Extension field, degree of $[\mathbb Q(i,\sqrt{-3}):\mathbb Q]$

Question

I want to calculate the degree of $[\mathbb Q(i,\sqrt{-3}):\mathbb Q]$, can I do like that:

$$X=i+\sqrt{-3}\implies X=i(1+\sqrt{3})\implies X^2=-(1+\sqrt{3})^2\implies X^2=-1-2\sqrt{3}-3\implies X^2+4=\sqrt 3\implies (X^2+4)^2=3\implies X^4+8X^2-13=0$$

Since $p(X)=X^4+8X^2-13$ is irreducible, $[\mathbb Q(i,\sqrt{-3}):\mathbb Q]=4$.
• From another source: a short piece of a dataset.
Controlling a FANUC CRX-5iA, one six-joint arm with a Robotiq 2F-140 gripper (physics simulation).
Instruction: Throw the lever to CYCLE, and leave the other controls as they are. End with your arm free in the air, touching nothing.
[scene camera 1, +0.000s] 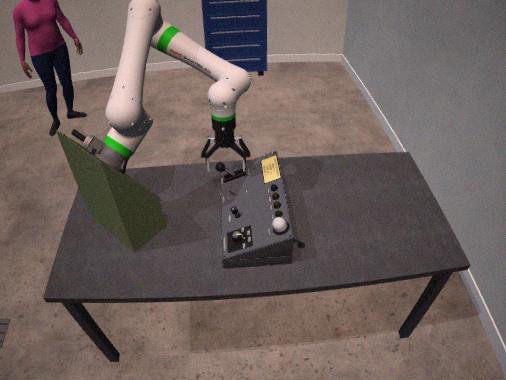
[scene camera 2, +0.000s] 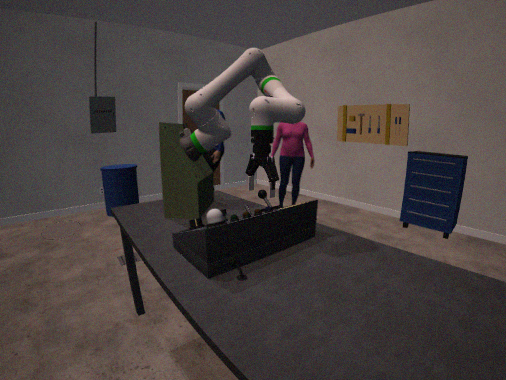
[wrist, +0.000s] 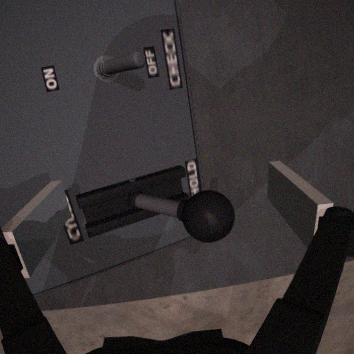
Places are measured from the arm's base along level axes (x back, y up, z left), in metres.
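Where they show: gripper, fingertip midpoint: (scene camera 1: 226, 169) (scene camera 2: 260, 193) (wrist: 166, 189); arm's base, origin of the base link: (scene camera 1: 108, 163) (scene camera 2: 188, 150).
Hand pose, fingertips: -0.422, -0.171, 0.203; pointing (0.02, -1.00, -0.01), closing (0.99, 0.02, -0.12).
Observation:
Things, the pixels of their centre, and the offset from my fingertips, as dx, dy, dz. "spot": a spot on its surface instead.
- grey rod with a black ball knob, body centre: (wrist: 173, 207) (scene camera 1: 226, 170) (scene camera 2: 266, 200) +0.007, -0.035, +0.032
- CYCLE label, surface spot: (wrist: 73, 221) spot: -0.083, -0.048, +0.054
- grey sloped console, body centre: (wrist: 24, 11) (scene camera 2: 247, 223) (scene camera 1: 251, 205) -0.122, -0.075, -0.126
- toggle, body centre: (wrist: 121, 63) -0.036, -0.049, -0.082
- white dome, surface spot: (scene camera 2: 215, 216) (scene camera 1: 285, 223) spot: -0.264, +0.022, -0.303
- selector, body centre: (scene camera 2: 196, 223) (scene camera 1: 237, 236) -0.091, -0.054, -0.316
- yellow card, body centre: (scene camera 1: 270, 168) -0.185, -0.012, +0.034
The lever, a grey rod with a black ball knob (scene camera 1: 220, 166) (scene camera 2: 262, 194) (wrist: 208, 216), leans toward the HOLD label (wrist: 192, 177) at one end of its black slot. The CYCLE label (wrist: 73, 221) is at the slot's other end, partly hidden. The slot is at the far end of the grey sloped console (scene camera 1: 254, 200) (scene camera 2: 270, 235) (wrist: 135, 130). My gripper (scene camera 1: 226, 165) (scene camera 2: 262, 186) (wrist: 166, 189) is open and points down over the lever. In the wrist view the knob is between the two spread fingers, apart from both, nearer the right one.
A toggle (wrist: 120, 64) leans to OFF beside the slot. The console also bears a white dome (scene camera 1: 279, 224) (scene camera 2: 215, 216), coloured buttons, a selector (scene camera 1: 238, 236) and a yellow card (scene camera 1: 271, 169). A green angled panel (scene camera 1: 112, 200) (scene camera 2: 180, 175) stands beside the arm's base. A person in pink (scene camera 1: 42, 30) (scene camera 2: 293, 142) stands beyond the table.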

If it's wrong I don't know how to do.

Answer 1

This shows that the degree of the extension is at least $4$.

Now prove the other direction of showing it is at most $4$ (this is the easier direction)
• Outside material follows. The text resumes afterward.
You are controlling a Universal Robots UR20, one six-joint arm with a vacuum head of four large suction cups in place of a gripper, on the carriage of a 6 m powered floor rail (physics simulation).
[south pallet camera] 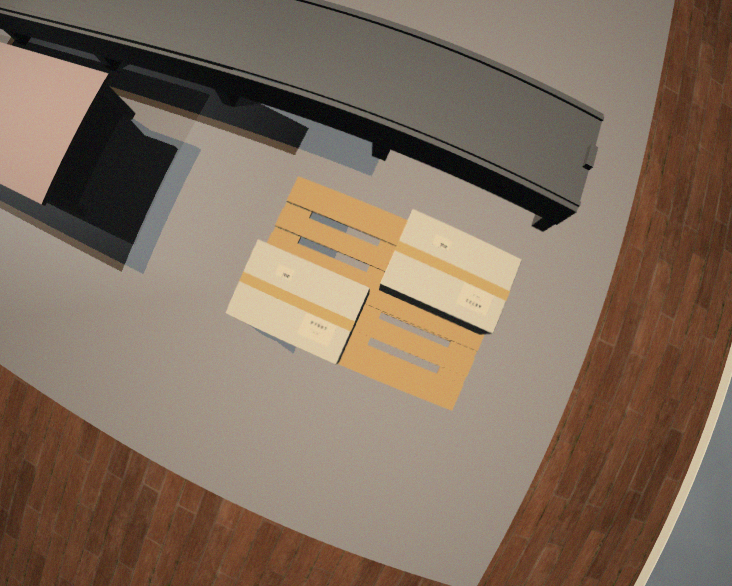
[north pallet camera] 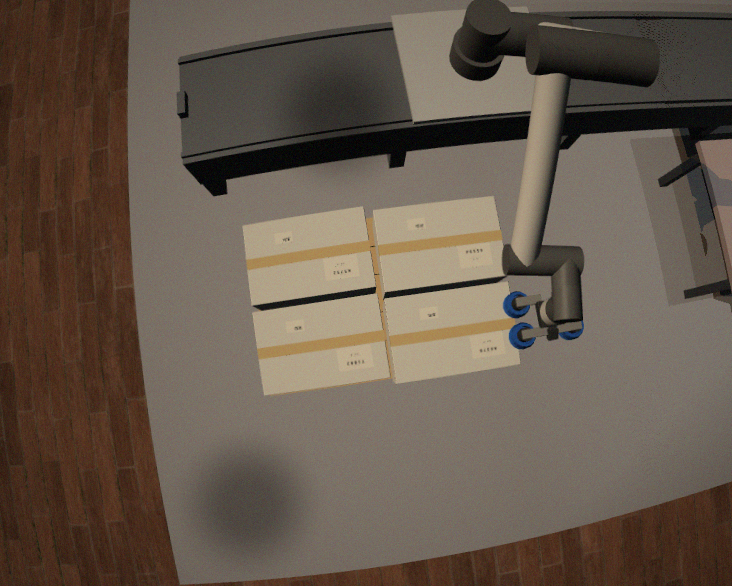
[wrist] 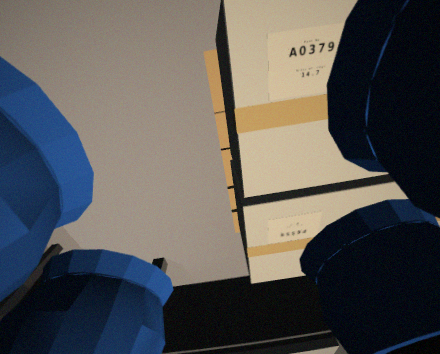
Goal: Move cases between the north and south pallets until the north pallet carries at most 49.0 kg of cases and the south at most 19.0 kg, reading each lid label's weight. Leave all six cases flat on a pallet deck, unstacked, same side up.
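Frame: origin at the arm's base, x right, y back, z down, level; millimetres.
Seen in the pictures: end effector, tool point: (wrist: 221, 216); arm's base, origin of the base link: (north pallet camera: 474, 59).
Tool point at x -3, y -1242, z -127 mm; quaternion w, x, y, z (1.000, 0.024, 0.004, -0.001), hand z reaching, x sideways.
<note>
Pixels of each thing's top centre, then the offset from my tool point to it.
- near-right case, middle of its top: (wrist: 376, 99) (north pallet camera: 454, 332) dx +324, dy +7, dz +256 mm
- far-right case, middle of its top: (wrist: 336, 238) (north pallet camera: 441, 242) dx +312, dy +406, dz +254 mm
- near-left, middle of its top: (north pallet camera: 320, 344) dx +905, dy +41, dz +283 mm
My suction gripper (north pallet camera: 545, 320) is open and holds no case. In the north view it hangs above the right edge of the near-right case (north pallet camera: 451, 323) (wrist: 300, 160), whose lid reads A0379 and 14.7. The far-right case (north pallet camera: 439, 265) (wrist: 280, 265) reads P6559; its weight is too small to read. Two more cases, far-left (north pallet camera: 305, 284) and near-left (north pallet camera: 317, 378), lie flat beside them on the north pallet (north pallet camera: 376, 282) (wrist: 216, 90). The south pallet (south pallet camera: 415, 381) bears one case (south pallet camera: 421, 274) at the far right and another (south pallet camera: 274, 296) at the near left, both flat. Their weights are unreadable.
A dark conveyor or rail bed (north pallet camera: 256, 109) (south pallet camera: 488, 109) (wrist: 210, 310) runs behind both pallets. A pink-topped block (north pallet camera: 720, 171) (south pallet camera: 48, 122) stands between them. The south deck shows bare planks at far left and near right.
</note>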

Another way of arguing the correctness would be to prove the element you considered is a primitive element of the extension

Answer 2

What you have proved is that $[\Bbb Q(i+\sqrt{-3}):\Bbb Q]=4$. It is clear that $\Bbb Q(i+\sqrt{-3})\subset \Bbb Q(i,\sqrt{-3})$, but you must prove the converse inclusion.